About half of the visitors to this site hand over a significant wedge of money annually to pay for their access to the marvellous products of the BBC. I don't because I don't have a television. If I did, however, I'd like to know where to write to complain about, say, my getting poor value for my money.
PooterGeek's exciting Web competition invites you to visit the BBC Website via the link I have just provided and obtain a postal address (that's snailmail, people) to which such a complaint could be addressed. As I wrote, you must enter at the top of their Web tree and find, in four clicks or fewer, real co-ordinates for the Beeb—including a postcode. You are not allowed to use Google or any other search engine, except the one provided by the BBC itself.
First person to send me a plausible page history (no revisionism, you sneaky bastards) wins my hand in marriage. You are not obliged to claim your prize; even without my love until death, the adoration of the millions here will, I am sure, be sufficient. Winning heterosexual male/homosexual female entrants get Maoi, a real-life Filipina bride. All entrants must be at least 18 years old or have attractive older sisters. The judge's decision is final. No correspondence will be entered into—unless you can find my postal address on the PooterGeek Website.

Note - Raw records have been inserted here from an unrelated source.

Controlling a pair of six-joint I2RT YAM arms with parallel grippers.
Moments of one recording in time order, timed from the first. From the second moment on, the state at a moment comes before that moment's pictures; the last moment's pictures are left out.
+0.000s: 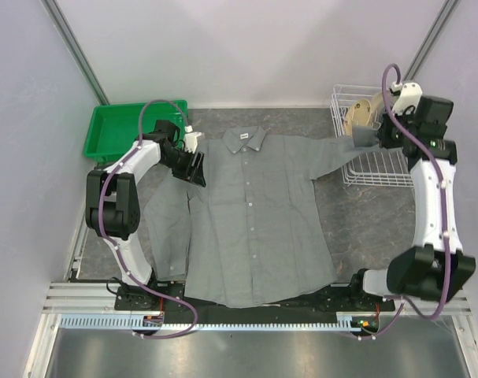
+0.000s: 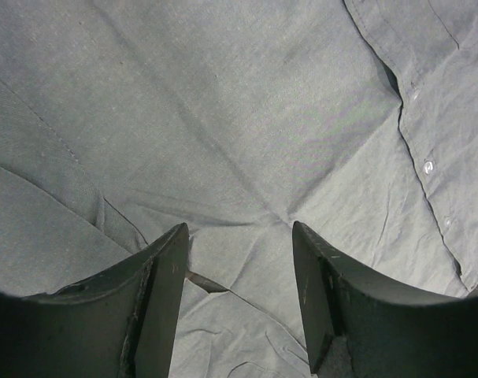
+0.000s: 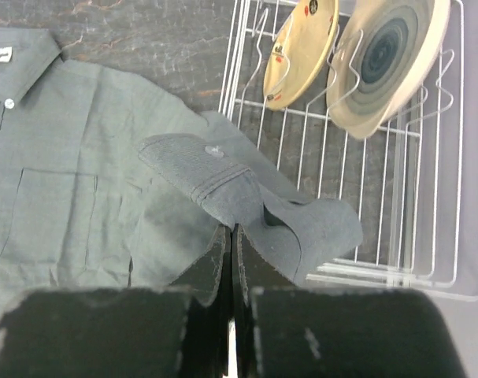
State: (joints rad) left arm -0.12 1.87 1.38 -0.77 0.58 0.30; right arm -0.25 1.42 1.50 -0.68 -0.32 -0.21
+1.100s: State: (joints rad) left arm -0.07 1.89 1.39 -0.75 0.61 0.30; right arm -0.50 1.19 1.23 -0.84 -0.17 -0.35
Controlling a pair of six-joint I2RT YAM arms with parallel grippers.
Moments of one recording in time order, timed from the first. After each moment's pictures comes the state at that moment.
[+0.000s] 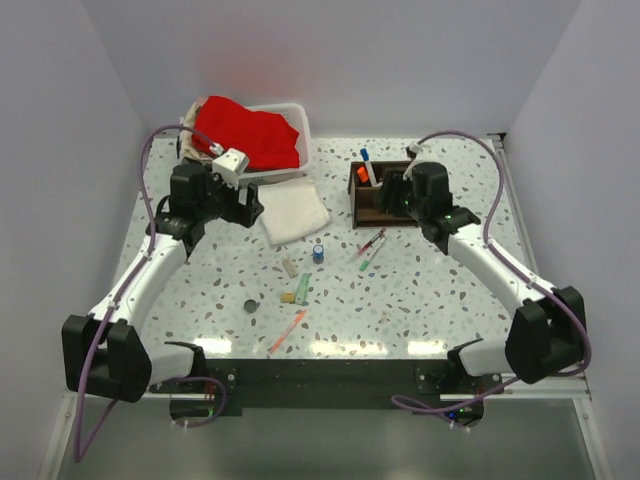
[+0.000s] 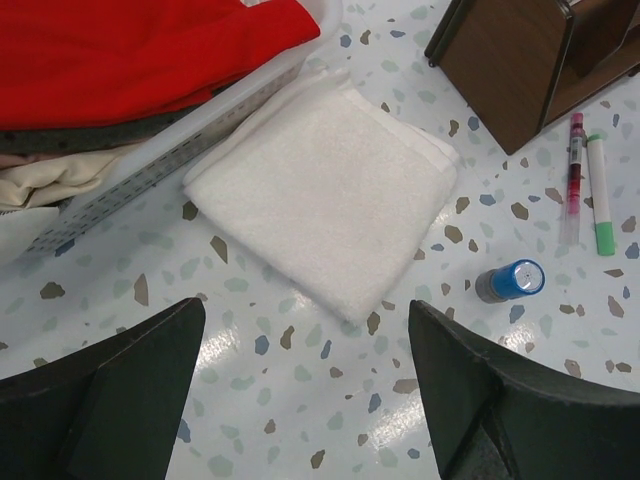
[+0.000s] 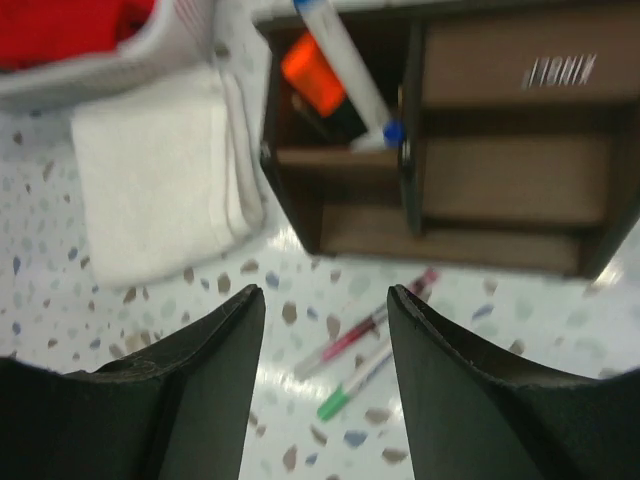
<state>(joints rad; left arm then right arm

The comments are open. Let the games begin!
I can do it in two:
Home page (bottom of page) > Privacy & Cookies Policy (bottom of page) which gives
Broadcasting House,
Portland Place,
London,
W1A 1AA
But, point taken; that took several shots. If it weren’t for Le Tour, I would still be TV free, but I cracked.

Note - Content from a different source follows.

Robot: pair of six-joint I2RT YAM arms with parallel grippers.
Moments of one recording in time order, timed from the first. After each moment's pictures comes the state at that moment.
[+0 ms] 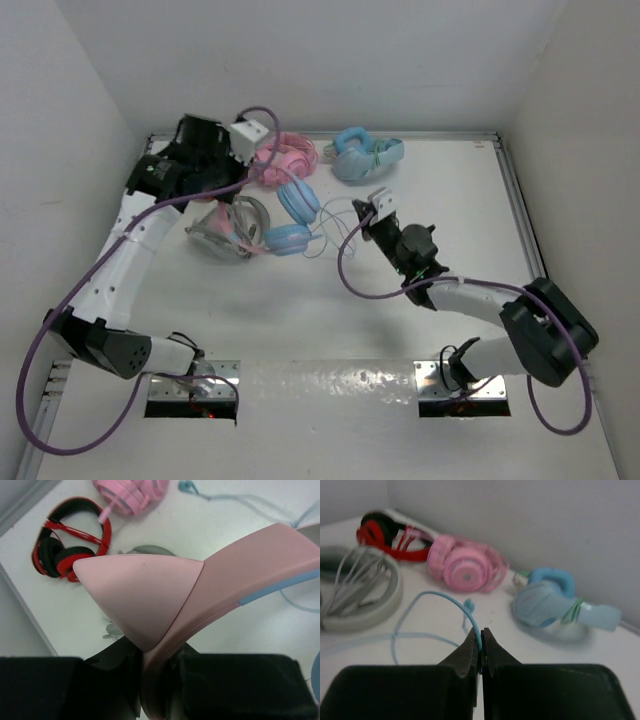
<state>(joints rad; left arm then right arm) -0.30 1.36 1.70 -1.05 0.07 0.29 0.65 1.40 0.40 1.08 0.09 -0.21</state>
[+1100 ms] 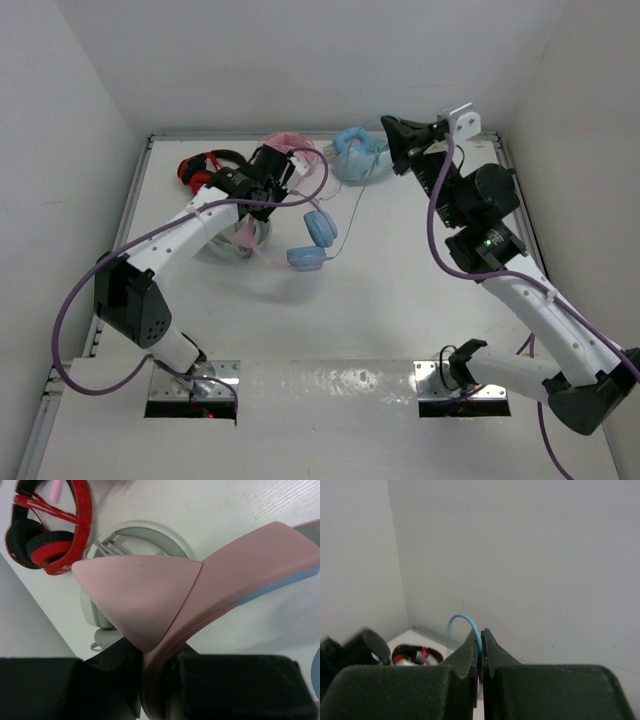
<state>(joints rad) -0.53 1.55 1.46 -0.87 -0.29 0.29 0.59 1.07 1.10 0.34 0.06 -0.09</state>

Oh, much as I like your site (especially the link to me with “No hard feelings” — heh), I must turn down the offer of your hand in marriage. I’m far too difficult to live with, even if I went for men. But with a nice arse, you don’t really want me anyway.
The reason I’m hogging your comments is that I decided that, as the media aren’t responding to the Seymour Hersh story, I’d email the link to the Graun. Know what? I can’t find anyone to tell. (In the bad old pre-internet days, I’ve fed pro-union stories to their newsdesk.) I emailed the Telegraph. Not instead: I meant it to be as well. It turned out to be *alone*.

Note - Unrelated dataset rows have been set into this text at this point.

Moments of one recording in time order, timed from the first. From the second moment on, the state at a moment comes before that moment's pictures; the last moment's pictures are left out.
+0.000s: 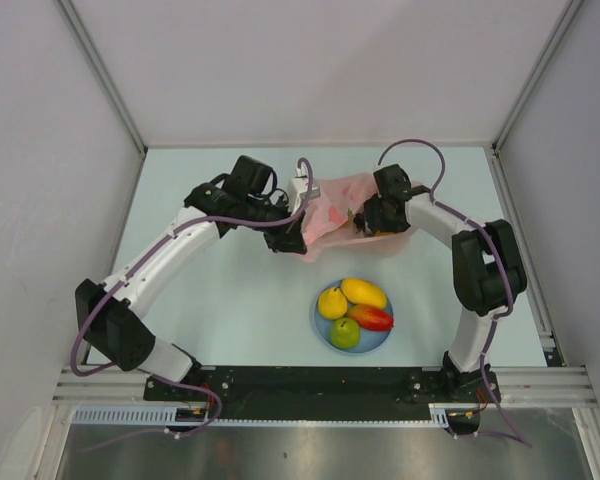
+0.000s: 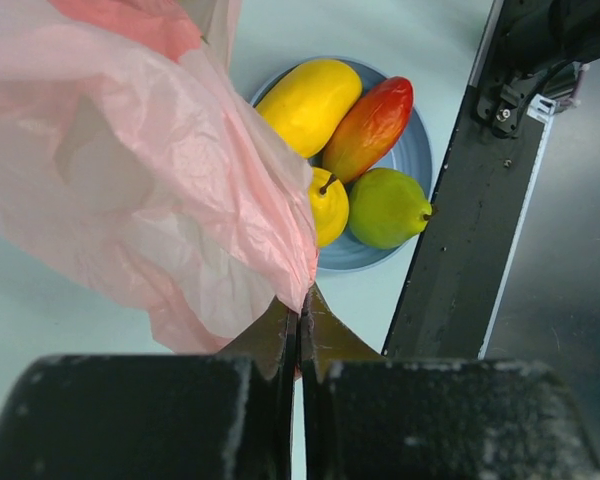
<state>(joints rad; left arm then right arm) -0.58 1.48 1.44 -0.86 0.68 0.25 0.35 1.85 1.32 -0.49 0.12 0.25</state>
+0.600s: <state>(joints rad) -0.58 1.52 1.46 -0.87 0.63 0.25 0.37 1.77 1.32 -0.49 0.12 0.10</state>
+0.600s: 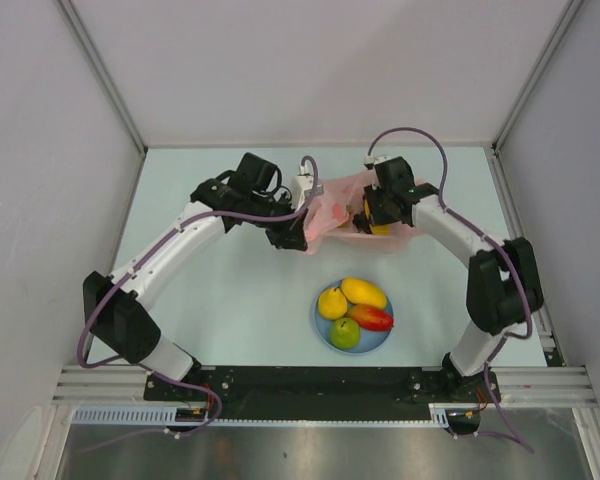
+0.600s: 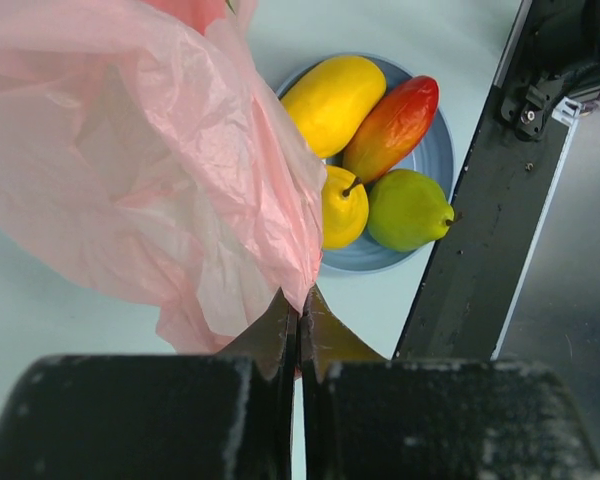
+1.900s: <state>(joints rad) -0.58 1.54 1.53 -0.85 0.62 0.25 1.12 0.94 0.81 -0.96 -0.20 -0.87</state>
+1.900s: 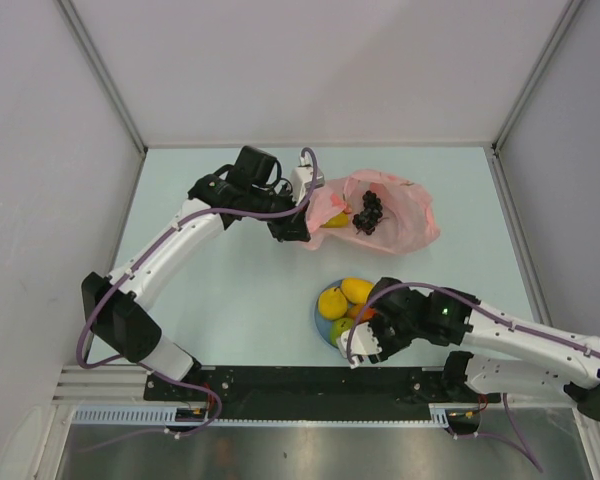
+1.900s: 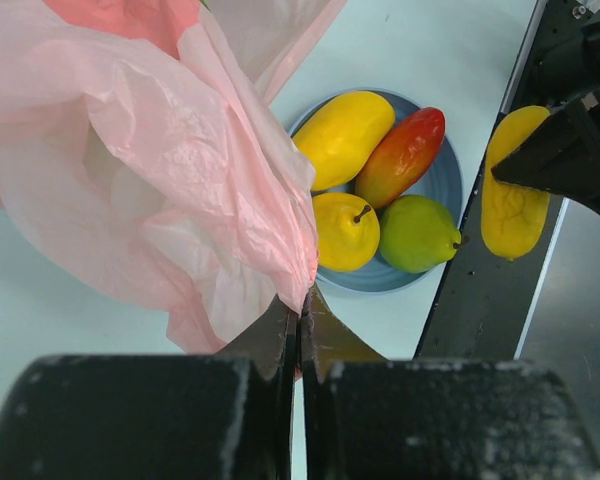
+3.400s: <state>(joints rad) -0.61 1.54 1.53 -0.85 0.62 0.25 1.21 0.91 0.70 -0.85 -0.05 -0.80</state>
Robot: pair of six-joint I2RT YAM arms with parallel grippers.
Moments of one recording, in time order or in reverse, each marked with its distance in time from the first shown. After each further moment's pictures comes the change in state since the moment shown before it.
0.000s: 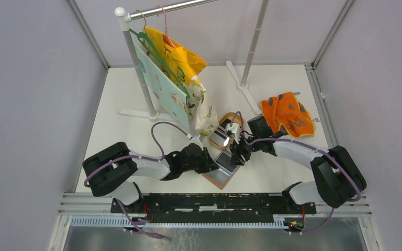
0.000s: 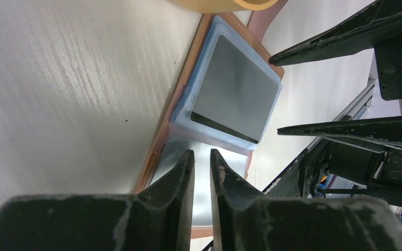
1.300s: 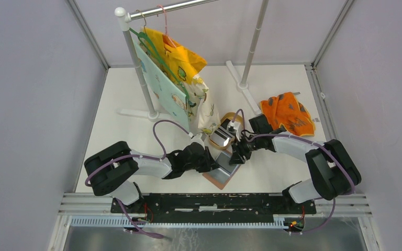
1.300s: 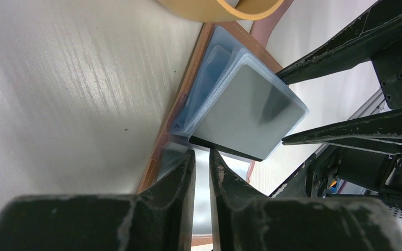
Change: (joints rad) left arm -0.005 0.014 0.039 -0.050 -0.024 0.027; right arm -0.048 0.084 0.028 -0.034 -0.105 0.063
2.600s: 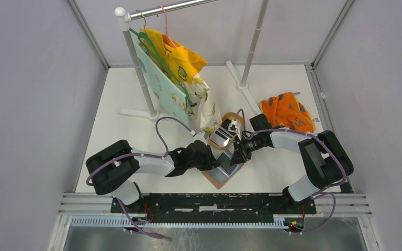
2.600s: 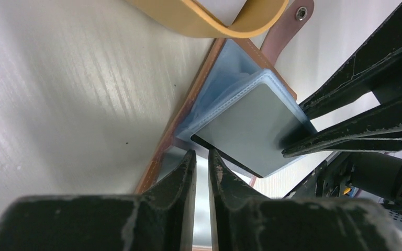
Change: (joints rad) left arm 0.000 0.010 0.050 -0.071 -0.027 0.041; right arm -0.053 0.109 0.032 -0.063 -0.180 -0.012
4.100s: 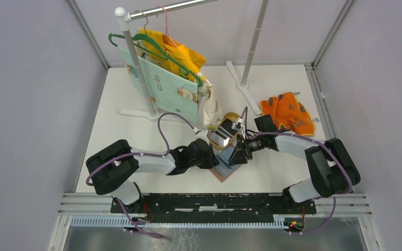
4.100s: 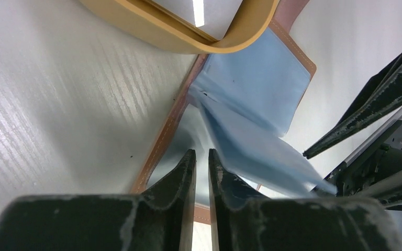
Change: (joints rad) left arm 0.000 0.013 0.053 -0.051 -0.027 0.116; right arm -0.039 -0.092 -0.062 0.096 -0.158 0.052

What offer of marriage? “Several shots” to find an address reachable in two is not a non-revisionist “four clicks or fewer”. I am the judge and I say so. Neither I nor Maoi would take you on after such a poor performance. You may download a free jpg from my gallery as a consolation prize, however.
(And don't think you've got away with the shark comment, Mr Dave. I merely have bigger fish to fry at moment.)
Damian, you cad. I’ll have you know that my fiancee expects a cut of the profits every time you pimp me.
Let it be known that I am also insulted that anyone would ever consider marrying you (despite the nice arse) when you’d already offered ME.